**What the task asks:** What's needed is an exact copy of all the data below, without pictures.

**Provided material:**
=== Begin Enclosure ===
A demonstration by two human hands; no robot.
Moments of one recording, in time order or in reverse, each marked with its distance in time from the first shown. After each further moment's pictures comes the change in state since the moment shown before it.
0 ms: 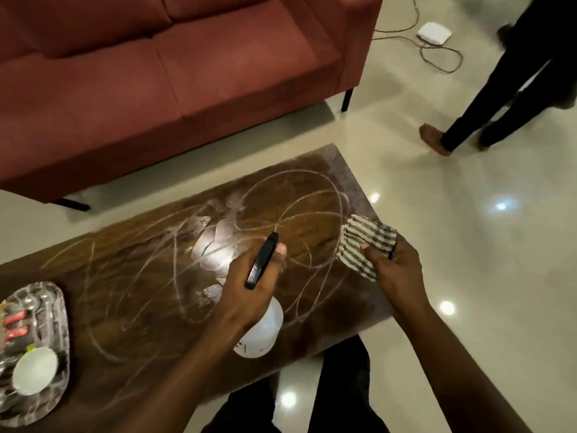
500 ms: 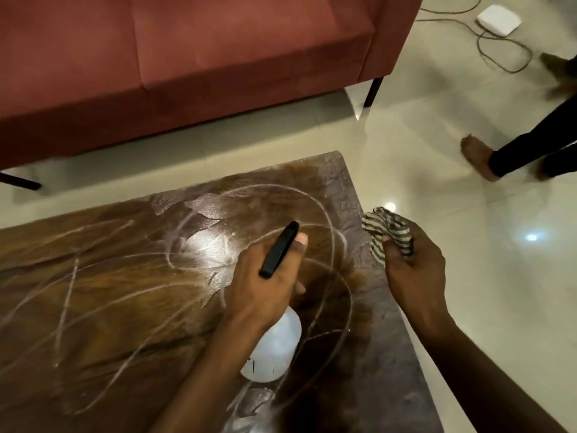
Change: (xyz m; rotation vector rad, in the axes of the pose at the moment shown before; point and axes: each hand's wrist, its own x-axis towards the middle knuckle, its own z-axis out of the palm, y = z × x) left_hand 0.224 -0.068 0.171 -0.013 0.069 -0.162; right_hand 0.292 0.083 -0.002 -0.306 -0.013 -0.286
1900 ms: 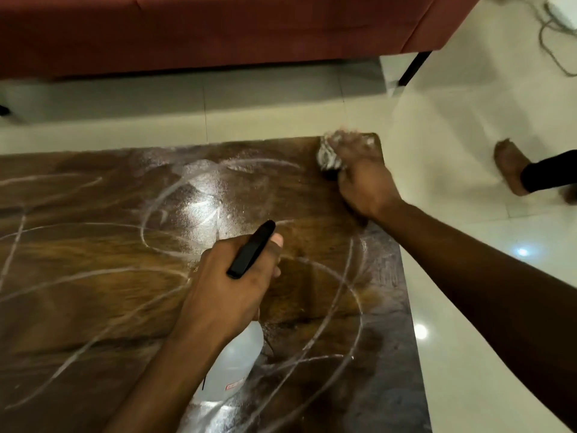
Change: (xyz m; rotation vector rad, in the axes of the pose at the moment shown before) left_hand 0.044 -0.056 -0.019 0.009 0.064 -0.165; right_hand 0.183 0.000 0.141 -0.769 -0.528 -0.572
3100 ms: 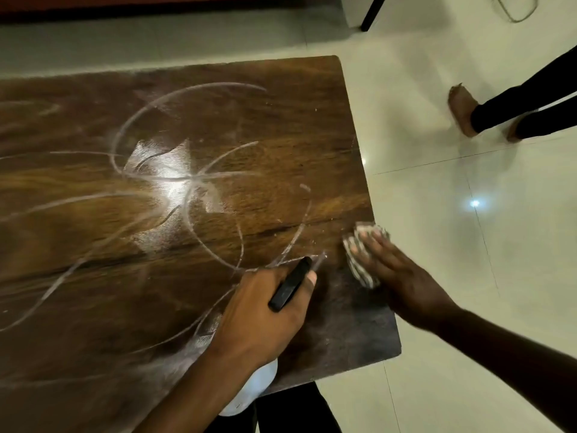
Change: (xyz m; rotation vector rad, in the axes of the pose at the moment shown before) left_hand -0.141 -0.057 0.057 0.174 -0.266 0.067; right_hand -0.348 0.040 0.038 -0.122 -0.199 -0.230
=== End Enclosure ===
**Result for this task:**
A demonstration by two human hands; no robot.
Moments of one recording, in time order or in reverse, each marked with its distance in time from the first shown. After each further moment's pictures comes the change in state since the moment shown before it.
0 ms: 
500 ms: 
Change: (xyz m; rotation vector rad, in the axes of the pose at the moment shown before; point and axes: each hand's wrist, its own x-axis towards the middle knuckle, its own z-axis out of the palm, y = z × x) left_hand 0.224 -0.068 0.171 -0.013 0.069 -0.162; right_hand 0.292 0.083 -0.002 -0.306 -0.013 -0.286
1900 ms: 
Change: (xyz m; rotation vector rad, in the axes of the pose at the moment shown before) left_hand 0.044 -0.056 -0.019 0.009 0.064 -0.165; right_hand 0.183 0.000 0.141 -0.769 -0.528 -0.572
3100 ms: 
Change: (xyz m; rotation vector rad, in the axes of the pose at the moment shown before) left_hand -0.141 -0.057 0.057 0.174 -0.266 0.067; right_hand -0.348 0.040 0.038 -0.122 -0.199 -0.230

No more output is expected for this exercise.